Synopses & Reviews
Synopsis
Henderson argues against a basic assumption of modern Jeremiah scholarship: that poetic form indicates authenticity. He shows how this assumption, introduced by Bernhard Duhm (1901) is founded on the Romantic identification of prophecy and poetry pioneered by Robert Lowth (1753). Further Henderson outlines how Duhm's assumption allowed him to create a biography of Jeremiah that closely resembles a Romantic Bildungsroman and to bring the book into conformity with a reconstruction of Israel's religious history rooted in Romantic historicism.
Although Duhm's compositional model and historical aims dominated Jeremiah scholarship for much of the 20th century, in recent decades scholars have attempted to "move beyond Duhm" to find literary coherence in the book. Henderson challenges the continued reliance on Duhm's assumption (to facilitate using poetic speeches as biographical evidence or prose speeches as a unifying redactional frame) showing that such reliance has prevented recognition of the dramatic function of the speeches in Jeremiah 2-20. In turn Henderson shows how Jeremiah 2-10 and 11-20 are unified literary creations characterized by dramatic presentation and narrative progression.
Synopsis
Joe Henderson offers a critique of the assumption that poetic form in the book of Jeremiah indicates authenticity. This assumption undergirds Bernhard Duhm's reconstructions (1901) of the prophet's biography and the book's composition, the basic components of the dominant paradigm for twentieth-century Jeremiah scholarship. Henderson argues that Duhm's model is best understood as an attempt to bring the book into conformity with nineteenth-century systems of aesthetics, historiography, and theology-and with the Grafian reconstruction of the history of Israel's religion.

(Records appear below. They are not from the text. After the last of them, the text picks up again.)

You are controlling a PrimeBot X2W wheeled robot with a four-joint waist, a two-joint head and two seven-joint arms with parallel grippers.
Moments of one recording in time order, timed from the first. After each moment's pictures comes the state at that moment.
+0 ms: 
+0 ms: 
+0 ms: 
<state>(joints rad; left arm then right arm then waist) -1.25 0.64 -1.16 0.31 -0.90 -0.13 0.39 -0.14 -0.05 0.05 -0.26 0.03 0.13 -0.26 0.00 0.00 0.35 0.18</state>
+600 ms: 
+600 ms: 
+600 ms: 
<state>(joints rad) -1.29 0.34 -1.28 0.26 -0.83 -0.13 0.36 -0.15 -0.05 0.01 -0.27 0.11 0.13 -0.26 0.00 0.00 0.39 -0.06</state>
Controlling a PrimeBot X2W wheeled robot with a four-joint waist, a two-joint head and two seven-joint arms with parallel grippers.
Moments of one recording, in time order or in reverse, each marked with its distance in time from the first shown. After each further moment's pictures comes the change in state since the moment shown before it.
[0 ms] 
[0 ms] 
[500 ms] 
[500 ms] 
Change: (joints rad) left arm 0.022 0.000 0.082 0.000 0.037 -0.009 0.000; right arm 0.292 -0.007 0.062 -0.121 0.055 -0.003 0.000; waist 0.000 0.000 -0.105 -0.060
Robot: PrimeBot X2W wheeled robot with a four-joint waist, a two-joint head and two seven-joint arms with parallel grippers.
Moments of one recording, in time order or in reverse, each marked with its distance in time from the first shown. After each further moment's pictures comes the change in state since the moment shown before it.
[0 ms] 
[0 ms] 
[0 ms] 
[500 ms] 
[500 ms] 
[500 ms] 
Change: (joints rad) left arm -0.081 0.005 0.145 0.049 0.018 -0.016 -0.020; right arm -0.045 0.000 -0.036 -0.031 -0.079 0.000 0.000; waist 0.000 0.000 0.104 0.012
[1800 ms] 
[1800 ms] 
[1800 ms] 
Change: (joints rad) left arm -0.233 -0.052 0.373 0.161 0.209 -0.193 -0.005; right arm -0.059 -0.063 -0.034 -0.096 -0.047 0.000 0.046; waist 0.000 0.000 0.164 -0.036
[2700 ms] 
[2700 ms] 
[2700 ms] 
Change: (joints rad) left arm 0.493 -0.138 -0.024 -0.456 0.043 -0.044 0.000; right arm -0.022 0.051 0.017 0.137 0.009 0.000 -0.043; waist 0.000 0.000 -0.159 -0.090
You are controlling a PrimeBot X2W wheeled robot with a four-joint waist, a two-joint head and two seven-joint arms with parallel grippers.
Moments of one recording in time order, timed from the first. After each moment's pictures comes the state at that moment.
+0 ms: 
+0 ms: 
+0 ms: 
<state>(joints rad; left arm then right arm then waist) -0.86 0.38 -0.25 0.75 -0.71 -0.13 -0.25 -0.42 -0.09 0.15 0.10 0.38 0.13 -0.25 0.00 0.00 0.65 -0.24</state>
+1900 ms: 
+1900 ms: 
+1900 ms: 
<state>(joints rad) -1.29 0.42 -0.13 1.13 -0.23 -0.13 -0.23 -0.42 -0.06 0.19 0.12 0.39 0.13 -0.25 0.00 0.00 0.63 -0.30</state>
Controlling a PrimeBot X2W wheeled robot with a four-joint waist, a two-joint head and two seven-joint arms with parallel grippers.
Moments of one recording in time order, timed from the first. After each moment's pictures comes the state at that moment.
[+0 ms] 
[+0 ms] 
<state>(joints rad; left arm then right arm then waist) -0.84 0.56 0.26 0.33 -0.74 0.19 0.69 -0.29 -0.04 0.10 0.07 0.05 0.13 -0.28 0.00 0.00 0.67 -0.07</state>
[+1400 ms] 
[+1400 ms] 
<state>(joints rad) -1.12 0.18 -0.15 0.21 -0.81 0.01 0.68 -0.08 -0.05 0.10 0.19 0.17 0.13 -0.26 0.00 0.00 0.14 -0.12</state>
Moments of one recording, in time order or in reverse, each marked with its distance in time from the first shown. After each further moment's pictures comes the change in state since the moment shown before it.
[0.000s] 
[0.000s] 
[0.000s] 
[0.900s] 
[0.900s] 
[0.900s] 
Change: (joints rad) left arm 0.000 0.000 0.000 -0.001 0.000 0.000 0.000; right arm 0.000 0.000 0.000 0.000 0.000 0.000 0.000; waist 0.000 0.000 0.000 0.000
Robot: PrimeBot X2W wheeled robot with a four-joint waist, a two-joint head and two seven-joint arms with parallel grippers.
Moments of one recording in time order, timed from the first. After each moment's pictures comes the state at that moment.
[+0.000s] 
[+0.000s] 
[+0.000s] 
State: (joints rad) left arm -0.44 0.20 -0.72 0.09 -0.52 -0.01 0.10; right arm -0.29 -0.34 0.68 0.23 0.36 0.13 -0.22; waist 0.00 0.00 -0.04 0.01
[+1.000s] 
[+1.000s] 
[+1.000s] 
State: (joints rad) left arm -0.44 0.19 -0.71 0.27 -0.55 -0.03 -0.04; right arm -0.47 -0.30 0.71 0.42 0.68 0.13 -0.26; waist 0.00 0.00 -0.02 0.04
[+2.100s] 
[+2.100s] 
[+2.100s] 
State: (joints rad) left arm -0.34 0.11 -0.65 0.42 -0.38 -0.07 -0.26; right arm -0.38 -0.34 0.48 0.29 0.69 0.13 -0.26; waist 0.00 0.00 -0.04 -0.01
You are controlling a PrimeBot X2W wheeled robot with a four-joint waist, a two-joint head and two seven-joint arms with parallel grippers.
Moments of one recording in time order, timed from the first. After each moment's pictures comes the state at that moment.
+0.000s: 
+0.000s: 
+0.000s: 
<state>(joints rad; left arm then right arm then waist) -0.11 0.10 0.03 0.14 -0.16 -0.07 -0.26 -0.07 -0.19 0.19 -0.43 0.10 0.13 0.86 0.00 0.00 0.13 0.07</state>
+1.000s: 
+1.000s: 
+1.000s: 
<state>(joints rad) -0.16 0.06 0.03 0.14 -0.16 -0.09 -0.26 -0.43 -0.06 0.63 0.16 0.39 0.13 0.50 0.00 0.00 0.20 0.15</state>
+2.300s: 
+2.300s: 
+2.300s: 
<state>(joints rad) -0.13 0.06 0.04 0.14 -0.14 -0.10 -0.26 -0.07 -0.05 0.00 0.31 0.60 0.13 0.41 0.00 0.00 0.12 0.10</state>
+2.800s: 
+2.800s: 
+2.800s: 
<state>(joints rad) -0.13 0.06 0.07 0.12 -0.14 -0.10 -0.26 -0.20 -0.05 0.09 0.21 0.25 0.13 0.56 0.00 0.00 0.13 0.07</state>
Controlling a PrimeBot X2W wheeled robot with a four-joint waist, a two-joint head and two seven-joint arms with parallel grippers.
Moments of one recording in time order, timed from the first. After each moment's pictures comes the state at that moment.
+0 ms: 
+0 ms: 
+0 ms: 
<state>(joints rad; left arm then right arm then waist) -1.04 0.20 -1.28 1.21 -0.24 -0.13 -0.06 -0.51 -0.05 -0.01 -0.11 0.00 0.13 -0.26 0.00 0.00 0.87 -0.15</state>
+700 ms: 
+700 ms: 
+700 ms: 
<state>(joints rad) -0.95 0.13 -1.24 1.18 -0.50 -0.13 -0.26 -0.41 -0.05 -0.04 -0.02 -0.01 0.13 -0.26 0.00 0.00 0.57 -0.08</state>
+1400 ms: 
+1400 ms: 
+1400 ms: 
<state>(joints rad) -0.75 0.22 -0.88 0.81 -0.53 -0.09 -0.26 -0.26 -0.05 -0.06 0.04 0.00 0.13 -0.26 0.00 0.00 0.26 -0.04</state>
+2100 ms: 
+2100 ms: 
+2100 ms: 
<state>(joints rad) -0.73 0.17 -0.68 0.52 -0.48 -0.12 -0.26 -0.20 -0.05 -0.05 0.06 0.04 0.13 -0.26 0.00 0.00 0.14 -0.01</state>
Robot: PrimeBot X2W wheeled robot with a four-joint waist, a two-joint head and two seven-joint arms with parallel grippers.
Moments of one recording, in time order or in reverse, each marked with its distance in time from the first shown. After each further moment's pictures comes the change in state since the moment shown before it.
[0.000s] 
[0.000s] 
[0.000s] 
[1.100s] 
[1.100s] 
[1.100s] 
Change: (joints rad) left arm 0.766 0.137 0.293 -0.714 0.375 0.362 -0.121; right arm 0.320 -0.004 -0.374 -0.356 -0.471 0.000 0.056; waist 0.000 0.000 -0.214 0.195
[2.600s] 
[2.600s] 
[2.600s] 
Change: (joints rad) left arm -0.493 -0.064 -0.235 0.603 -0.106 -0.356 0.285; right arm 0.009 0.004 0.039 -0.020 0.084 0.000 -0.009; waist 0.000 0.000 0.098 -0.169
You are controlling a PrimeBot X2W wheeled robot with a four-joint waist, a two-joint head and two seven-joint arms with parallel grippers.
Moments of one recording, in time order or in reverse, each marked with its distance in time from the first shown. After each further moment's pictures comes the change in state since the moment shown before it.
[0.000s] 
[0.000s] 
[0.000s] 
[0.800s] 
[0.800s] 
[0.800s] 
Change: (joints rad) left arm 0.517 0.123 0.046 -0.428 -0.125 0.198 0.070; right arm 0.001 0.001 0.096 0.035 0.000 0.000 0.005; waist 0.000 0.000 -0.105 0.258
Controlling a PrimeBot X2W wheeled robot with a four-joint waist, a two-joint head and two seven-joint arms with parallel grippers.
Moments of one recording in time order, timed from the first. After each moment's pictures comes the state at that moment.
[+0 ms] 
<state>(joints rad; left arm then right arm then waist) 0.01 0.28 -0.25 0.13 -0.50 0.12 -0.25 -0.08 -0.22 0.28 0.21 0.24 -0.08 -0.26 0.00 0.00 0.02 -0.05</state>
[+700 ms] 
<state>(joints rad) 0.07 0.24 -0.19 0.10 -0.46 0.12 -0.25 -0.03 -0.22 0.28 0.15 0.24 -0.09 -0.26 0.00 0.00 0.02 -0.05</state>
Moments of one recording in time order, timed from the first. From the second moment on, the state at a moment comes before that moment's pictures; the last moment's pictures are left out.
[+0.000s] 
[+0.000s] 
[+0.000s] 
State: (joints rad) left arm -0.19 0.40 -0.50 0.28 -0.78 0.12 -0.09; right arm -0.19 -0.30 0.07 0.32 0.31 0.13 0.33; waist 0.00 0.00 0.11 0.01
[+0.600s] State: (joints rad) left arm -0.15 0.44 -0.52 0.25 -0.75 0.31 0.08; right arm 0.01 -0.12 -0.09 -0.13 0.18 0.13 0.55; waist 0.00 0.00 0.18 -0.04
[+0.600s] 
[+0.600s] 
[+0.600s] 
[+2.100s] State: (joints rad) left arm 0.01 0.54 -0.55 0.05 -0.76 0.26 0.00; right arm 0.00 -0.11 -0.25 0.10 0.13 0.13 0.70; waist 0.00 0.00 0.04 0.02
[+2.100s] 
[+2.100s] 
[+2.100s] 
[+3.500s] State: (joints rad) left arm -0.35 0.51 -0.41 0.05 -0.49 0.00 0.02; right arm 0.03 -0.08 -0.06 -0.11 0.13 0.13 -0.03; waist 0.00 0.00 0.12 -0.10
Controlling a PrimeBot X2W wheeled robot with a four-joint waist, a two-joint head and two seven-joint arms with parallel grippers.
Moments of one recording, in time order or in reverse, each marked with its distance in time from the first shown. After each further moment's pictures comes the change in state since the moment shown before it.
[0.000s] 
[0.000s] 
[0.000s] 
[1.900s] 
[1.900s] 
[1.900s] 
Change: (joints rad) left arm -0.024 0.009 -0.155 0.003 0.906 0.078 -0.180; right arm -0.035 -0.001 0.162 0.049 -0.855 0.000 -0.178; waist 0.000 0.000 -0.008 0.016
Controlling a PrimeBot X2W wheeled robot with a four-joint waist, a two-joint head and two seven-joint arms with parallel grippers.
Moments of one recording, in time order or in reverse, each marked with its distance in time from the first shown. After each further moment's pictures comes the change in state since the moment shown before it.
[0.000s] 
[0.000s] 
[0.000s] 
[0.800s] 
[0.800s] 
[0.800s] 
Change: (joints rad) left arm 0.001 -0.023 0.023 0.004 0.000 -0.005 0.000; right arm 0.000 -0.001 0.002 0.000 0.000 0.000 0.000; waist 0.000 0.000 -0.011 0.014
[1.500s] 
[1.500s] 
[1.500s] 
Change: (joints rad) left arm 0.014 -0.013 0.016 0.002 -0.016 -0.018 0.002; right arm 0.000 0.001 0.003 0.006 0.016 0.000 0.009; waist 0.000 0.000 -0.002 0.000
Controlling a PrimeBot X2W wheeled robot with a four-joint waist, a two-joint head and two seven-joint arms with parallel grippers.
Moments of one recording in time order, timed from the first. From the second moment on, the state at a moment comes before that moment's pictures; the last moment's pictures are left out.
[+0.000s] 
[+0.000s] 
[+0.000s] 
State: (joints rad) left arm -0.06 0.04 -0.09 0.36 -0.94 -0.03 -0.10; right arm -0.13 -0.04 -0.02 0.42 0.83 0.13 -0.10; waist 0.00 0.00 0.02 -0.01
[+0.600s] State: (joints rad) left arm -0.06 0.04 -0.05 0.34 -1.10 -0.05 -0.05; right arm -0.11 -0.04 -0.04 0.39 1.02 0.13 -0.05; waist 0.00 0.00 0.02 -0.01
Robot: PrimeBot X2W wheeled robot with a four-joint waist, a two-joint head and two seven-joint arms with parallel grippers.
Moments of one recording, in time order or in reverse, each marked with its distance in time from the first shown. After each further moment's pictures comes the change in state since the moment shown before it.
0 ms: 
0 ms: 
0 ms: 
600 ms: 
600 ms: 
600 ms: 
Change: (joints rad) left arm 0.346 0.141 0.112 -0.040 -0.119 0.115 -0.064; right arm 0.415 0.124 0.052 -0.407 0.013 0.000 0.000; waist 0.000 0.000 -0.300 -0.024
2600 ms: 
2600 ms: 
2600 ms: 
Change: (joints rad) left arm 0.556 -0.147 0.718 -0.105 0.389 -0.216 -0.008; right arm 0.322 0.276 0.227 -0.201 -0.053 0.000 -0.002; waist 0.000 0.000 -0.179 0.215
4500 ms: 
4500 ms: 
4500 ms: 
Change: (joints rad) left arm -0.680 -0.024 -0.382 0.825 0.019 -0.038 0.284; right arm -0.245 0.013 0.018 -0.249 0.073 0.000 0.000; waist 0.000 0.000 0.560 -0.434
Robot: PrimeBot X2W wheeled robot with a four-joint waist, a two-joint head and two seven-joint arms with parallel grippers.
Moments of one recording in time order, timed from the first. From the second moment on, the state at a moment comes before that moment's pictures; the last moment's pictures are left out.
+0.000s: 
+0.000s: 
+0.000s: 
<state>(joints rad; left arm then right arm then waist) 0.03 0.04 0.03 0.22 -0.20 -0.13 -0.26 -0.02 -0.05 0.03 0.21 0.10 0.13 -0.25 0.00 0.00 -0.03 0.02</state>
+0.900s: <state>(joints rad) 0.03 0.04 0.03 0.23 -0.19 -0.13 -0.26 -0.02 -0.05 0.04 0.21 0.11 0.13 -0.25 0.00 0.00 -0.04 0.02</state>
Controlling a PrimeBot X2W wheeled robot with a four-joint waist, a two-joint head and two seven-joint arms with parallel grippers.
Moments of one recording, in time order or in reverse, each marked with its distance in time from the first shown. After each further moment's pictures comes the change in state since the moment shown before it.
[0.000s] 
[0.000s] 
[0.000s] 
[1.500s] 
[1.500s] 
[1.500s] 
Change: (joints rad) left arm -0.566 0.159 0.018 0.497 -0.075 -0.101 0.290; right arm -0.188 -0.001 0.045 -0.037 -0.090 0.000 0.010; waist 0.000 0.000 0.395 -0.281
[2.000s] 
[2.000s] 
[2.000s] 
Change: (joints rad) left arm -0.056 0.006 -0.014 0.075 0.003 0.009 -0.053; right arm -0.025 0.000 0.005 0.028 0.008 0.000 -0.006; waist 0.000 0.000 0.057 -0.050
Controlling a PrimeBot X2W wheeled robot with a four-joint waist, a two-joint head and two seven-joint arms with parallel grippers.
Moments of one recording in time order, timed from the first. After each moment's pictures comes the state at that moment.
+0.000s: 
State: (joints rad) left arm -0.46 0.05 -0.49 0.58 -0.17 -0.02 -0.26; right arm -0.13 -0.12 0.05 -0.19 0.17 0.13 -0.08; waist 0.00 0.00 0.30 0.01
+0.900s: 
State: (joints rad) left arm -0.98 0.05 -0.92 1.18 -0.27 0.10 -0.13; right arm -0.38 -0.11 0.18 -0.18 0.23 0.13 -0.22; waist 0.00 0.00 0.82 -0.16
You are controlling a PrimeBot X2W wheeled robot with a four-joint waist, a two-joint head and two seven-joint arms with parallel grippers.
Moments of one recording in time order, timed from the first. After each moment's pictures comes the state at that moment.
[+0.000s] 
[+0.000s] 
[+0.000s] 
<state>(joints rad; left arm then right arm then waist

The accord between these systems and Duhm's assumption about poetic form has less to do with their common grasp of the historical reality of Hebrew prophecy than with their common roots in the Romantic theory of prophetic and poetic inspiration-a theory forged by Robert Lowth in his exposition (1752) of the poetry he found in the prophetic books.
Henderson contends that continued adherence to Duhm's foundational assumption has held back recent attempts to "move beyond Duhm" and overcome the fragmentation of the book entailed by his model. Rhetorical critics, who maintain that Jeremiah 2-10 is unified by the structural devices of the historical prophet, and redaction critics, who maintain that Jeremiah 11-20 is unified by the theological agenda of Deuteronomistic editors, both rely on the assumed authenticity of the poetry. Henderson observes that although these scholars have uncovered evidence of dramatic presentation in Jeremiah 2-20, they have failed to see that the dramatic nature of these chapters undermines their use for Duhm's historical-critical projects and reveals what actually unifies them-narrative progression.